__WORK INSTRUCTION__.
After finding the line with "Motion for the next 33" in the data below, set down exactly each line through the one with "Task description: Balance", inclusive, and stop there.

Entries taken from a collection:
Start of Block

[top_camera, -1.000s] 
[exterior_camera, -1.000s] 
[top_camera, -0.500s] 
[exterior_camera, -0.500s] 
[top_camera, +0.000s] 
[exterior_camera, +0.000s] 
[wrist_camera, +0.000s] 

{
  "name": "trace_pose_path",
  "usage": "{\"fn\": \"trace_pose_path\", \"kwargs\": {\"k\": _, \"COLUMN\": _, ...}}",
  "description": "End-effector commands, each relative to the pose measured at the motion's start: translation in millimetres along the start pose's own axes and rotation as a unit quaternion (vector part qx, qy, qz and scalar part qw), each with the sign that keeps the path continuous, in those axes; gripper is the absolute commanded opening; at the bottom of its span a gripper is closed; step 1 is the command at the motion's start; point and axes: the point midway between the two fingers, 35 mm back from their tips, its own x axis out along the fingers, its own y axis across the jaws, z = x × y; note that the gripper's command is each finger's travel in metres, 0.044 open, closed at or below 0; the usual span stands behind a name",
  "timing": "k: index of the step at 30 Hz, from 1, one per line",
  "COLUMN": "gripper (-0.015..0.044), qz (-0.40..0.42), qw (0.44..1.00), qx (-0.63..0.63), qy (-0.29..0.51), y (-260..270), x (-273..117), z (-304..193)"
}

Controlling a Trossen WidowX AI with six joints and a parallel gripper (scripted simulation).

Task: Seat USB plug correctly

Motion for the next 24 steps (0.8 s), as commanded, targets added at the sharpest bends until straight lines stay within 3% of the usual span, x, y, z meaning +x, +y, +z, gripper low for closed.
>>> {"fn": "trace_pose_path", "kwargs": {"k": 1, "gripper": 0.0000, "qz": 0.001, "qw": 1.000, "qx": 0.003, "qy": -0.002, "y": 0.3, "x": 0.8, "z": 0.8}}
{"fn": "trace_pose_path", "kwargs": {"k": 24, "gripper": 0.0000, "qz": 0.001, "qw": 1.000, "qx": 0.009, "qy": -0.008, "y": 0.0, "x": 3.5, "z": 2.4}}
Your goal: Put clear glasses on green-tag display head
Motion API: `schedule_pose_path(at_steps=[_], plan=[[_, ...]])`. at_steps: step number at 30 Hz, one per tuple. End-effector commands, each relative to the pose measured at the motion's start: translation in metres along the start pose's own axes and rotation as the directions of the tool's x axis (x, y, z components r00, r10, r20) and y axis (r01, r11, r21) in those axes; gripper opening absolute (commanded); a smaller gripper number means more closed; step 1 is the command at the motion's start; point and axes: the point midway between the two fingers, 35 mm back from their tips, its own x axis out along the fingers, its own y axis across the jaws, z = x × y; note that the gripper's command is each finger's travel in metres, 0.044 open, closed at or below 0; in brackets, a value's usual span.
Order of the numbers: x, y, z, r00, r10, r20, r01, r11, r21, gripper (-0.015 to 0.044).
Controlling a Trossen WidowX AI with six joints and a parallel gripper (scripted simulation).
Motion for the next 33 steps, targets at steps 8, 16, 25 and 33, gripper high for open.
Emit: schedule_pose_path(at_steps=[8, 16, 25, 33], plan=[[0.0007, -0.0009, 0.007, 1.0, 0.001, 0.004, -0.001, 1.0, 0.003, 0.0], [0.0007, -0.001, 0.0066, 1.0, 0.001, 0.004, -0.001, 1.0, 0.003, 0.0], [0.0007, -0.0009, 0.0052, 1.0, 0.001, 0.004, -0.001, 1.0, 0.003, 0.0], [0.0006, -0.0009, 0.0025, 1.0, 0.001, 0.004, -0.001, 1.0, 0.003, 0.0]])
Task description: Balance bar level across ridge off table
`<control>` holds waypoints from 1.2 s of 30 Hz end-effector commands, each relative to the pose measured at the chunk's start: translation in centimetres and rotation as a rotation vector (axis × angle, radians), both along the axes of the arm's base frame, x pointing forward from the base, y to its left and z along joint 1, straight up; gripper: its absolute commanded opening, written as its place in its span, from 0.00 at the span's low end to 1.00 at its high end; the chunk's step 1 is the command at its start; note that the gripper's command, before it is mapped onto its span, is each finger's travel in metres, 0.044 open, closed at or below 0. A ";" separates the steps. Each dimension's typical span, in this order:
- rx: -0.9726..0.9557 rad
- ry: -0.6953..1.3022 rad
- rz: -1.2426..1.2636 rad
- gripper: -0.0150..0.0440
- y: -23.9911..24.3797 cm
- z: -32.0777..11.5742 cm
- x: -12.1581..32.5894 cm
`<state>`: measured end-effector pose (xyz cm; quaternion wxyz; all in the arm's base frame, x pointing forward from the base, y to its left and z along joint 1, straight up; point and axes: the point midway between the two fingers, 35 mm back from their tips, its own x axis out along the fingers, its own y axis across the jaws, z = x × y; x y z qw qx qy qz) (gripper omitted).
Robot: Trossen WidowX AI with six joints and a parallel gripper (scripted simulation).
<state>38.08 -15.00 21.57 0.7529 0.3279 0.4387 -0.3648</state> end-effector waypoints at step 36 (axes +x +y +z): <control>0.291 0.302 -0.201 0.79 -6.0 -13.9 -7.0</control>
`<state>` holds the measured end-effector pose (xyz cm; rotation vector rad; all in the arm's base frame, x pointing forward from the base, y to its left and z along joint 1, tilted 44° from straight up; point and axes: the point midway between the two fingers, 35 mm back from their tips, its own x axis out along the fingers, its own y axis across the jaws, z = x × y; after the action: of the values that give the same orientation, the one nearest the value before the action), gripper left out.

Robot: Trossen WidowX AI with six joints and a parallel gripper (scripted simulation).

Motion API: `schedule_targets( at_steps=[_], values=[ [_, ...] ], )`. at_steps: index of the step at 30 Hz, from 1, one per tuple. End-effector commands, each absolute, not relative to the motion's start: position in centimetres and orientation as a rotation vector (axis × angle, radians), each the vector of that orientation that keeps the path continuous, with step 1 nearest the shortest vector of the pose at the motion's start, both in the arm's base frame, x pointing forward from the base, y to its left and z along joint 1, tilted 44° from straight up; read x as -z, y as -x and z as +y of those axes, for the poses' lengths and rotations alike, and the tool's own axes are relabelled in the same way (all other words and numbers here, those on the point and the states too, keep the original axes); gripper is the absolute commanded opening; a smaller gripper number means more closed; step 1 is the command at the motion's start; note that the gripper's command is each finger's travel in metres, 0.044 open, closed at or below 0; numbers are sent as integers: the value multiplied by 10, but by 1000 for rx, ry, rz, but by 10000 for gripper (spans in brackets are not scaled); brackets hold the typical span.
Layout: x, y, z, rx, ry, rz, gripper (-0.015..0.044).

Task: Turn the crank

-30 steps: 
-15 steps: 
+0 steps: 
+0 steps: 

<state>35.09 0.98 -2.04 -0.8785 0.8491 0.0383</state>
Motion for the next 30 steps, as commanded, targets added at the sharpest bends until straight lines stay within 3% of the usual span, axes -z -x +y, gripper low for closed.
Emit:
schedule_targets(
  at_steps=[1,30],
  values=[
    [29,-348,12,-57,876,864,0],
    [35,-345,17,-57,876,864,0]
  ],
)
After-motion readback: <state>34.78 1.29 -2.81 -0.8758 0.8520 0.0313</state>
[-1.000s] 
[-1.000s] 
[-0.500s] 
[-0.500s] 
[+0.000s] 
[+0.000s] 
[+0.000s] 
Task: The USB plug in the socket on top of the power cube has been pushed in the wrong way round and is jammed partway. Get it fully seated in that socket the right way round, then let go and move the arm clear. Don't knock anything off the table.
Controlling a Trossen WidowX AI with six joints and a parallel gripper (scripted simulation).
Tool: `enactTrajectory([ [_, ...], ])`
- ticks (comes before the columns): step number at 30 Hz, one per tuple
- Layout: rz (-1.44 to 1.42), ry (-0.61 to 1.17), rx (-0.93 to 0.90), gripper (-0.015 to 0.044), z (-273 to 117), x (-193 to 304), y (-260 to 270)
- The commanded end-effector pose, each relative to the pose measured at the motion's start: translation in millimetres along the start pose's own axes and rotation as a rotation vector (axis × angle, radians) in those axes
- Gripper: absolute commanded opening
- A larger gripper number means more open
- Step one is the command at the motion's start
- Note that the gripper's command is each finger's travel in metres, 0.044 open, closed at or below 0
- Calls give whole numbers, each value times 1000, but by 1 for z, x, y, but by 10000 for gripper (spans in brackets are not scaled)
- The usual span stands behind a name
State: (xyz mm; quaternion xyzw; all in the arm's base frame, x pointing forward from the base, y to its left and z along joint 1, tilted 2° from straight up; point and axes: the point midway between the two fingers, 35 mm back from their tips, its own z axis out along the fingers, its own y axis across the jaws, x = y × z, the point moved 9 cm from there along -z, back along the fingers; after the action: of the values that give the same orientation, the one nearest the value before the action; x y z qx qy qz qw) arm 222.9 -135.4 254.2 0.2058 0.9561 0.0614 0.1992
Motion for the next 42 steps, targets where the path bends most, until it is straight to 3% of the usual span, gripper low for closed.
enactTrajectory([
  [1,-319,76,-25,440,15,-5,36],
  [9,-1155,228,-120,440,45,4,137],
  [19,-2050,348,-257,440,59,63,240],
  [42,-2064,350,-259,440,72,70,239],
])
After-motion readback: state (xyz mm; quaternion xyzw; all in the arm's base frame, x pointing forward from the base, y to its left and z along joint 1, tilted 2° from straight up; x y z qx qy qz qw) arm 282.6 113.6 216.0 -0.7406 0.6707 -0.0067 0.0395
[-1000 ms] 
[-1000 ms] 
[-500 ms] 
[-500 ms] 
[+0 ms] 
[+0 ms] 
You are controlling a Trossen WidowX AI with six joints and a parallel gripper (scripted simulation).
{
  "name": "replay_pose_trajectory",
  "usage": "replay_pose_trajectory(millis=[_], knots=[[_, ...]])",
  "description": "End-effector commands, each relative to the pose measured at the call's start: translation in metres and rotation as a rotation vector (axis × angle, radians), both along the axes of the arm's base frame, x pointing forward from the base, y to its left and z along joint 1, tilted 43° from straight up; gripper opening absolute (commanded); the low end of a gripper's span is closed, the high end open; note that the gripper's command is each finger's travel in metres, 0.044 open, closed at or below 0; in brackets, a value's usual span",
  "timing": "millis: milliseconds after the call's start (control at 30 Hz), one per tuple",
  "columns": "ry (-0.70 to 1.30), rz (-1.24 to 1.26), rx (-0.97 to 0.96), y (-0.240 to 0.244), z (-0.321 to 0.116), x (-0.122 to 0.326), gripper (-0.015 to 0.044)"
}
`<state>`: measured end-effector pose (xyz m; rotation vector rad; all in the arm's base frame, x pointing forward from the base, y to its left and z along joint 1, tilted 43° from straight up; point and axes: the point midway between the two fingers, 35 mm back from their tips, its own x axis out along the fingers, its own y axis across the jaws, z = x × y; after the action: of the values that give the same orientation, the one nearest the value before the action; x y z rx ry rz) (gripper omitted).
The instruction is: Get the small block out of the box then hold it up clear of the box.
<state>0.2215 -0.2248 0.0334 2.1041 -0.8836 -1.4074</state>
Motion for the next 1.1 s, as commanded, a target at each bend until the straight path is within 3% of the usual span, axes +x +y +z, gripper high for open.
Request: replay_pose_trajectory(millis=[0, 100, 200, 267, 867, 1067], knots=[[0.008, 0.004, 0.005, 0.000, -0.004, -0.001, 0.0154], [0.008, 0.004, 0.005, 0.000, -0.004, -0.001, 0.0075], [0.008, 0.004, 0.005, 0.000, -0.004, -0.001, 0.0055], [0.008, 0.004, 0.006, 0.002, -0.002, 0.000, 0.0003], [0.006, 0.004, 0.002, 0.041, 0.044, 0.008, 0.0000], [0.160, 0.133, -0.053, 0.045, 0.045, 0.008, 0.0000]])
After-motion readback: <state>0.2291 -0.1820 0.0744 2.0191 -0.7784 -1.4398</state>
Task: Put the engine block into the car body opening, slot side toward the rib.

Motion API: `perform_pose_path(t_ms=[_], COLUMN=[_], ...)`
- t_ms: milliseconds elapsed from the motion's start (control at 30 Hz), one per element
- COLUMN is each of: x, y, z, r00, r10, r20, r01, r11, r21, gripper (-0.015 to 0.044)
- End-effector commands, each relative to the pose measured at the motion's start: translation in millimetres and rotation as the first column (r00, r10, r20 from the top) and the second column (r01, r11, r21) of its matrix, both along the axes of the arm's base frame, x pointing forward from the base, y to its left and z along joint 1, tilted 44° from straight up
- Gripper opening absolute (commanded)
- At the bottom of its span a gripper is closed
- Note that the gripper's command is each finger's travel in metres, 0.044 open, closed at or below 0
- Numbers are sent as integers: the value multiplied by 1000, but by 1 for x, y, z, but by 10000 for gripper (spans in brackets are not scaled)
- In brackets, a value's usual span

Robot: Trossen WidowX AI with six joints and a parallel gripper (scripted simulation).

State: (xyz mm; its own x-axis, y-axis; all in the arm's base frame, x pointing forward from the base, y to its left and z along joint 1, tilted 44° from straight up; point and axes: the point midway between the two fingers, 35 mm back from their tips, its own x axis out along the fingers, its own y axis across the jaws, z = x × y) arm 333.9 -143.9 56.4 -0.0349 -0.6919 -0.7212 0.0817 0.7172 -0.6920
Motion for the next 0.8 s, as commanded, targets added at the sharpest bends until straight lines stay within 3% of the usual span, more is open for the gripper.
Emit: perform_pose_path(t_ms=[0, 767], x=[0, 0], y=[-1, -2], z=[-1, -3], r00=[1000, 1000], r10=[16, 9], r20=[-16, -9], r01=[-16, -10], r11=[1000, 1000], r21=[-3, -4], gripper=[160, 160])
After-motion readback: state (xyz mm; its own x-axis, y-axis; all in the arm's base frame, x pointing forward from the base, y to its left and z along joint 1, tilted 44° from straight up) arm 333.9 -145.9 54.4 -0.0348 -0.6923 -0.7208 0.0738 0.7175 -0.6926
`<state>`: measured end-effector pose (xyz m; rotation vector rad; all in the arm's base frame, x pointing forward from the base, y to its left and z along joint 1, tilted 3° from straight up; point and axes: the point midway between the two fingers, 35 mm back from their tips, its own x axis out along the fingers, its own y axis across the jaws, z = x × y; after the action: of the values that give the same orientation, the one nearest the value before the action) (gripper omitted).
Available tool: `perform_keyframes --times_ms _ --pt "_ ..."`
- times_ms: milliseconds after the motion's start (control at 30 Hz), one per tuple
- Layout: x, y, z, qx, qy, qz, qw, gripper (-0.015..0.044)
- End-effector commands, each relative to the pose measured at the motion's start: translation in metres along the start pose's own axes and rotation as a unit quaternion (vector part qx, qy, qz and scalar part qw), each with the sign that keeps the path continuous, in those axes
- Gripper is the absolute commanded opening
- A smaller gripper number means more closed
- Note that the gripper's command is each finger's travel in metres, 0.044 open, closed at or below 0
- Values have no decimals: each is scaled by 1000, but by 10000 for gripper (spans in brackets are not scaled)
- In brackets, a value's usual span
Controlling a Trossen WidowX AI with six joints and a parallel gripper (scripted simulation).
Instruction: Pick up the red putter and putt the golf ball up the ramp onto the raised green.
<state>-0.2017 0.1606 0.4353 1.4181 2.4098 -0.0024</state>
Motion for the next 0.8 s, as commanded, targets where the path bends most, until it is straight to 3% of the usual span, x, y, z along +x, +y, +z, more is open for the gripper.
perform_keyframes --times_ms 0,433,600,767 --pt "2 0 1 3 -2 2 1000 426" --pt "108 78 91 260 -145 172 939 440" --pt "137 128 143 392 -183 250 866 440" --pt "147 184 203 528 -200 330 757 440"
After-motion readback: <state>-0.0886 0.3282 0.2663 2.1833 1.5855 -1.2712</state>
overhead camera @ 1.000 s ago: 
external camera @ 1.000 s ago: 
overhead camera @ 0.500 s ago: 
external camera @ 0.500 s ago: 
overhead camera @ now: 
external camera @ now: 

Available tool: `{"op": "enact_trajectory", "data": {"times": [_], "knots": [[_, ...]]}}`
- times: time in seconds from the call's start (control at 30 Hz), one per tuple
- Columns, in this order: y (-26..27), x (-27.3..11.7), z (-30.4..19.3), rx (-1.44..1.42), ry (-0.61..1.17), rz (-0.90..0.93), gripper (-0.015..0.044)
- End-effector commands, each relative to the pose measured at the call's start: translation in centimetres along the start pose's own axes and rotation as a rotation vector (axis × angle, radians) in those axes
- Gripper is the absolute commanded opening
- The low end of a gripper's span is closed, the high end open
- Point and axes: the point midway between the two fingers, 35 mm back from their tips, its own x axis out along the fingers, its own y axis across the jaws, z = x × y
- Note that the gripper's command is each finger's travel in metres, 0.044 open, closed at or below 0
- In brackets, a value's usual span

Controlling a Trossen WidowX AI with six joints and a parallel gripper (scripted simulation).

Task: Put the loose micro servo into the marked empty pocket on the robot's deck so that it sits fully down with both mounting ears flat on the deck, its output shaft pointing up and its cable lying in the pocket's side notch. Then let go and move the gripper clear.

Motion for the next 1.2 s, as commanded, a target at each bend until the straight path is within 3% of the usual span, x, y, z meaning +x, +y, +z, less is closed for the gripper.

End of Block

__EXERCISE OUTPUT__.
Motion for the next 33 steps, targets at steps 8, 16, 25 and 33, gripper high for open.
Emit: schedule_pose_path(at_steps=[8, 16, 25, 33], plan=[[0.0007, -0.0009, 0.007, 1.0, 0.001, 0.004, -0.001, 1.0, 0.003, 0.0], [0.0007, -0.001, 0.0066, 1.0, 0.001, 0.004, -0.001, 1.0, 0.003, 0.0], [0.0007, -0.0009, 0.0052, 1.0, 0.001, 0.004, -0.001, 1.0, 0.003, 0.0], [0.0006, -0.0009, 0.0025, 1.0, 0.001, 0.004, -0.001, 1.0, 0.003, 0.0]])
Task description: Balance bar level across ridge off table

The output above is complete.